# [Task prompt]
In the records below, find the line that contains "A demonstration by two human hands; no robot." and the line that contains "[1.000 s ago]", then retype exactly those two lines and every line between them.

# [Record excerpts]
::::::::

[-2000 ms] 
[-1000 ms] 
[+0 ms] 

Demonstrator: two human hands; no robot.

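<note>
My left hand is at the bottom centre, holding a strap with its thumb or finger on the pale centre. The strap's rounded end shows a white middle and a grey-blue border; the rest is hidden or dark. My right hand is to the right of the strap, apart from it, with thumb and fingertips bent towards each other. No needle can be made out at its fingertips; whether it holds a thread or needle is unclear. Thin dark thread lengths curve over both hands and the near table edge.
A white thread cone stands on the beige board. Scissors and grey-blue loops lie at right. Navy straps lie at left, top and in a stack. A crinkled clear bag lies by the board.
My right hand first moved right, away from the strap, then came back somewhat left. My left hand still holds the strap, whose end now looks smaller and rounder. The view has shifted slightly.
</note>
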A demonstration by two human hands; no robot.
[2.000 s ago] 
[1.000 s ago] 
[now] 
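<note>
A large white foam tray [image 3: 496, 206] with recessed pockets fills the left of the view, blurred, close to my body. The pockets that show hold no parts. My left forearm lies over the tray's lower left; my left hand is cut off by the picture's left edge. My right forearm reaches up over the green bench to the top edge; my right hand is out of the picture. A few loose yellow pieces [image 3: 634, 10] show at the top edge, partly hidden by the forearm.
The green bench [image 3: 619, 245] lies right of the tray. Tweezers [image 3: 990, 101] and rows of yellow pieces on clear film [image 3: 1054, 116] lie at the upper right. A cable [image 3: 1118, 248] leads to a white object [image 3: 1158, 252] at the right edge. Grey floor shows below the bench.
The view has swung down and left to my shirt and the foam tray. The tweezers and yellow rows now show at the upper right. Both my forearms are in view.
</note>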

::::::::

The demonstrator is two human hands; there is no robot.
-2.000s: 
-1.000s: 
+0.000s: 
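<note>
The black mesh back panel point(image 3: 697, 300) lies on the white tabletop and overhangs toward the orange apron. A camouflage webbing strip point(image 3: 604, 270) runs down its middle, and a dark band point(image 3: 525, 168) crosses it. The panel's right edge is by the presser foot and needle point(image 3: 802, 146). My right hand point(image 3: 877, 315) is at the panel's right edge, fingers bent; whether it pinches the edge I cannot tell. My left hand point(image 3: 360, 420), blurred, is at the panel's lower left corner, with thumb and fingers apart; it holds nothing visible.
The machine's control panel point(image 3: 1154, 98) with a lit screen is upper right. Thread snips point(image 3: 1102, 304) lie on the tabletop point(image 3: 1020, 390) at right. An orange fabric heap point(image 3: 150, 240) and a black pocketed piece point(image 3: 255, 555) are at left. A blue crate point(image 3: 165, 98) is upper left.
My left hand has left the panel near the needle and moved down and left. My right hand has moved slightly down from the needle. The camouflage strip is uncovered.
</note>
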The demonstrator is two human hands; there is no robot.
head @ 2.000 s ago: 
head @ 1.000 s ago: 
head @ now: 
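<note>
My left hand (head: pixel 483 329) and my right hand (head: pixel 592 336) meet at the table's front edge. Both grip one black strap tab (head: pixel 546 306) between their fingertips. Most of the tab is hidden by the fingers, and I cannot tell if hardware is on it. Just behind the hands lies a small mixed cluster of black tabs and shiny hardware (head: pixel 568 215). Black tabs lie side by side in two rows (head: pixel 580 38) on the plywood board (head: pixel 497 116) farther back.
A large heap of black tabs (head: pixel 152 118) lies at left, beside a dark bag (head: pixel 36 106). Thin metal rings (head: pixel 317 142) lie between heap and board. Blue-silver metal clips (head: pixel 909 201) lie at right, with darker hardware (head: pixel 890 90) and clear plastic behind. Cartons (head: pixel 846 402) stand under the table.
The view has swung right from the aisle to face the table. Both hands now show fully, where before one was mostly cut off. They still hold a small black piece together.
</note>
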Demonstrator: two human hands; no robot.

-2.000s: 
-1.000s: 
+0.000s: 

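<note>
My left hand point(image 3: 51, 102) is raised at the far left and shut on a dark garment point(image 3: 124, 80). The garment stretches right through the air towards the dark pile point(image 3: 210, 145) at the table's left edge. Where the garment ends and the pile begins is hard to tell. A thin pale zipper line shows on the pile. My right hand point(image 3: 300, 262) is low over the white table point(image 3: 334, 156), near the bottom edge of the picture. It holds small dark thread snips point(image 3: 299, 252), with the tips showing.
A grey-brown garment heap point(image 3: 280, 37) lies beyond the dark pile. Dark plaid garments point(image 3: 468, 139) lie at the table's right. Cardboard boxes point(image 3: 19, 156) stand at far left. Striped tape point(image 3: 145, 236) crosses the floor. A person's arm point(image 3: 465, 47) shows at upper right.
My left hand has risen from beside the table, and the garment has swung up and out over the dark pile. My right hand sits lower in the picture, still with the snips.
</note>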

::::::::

# [Response to the task]
A demonstration by two human hands; no robot.
[2.000 s ago] 
[1.000 s ago] 

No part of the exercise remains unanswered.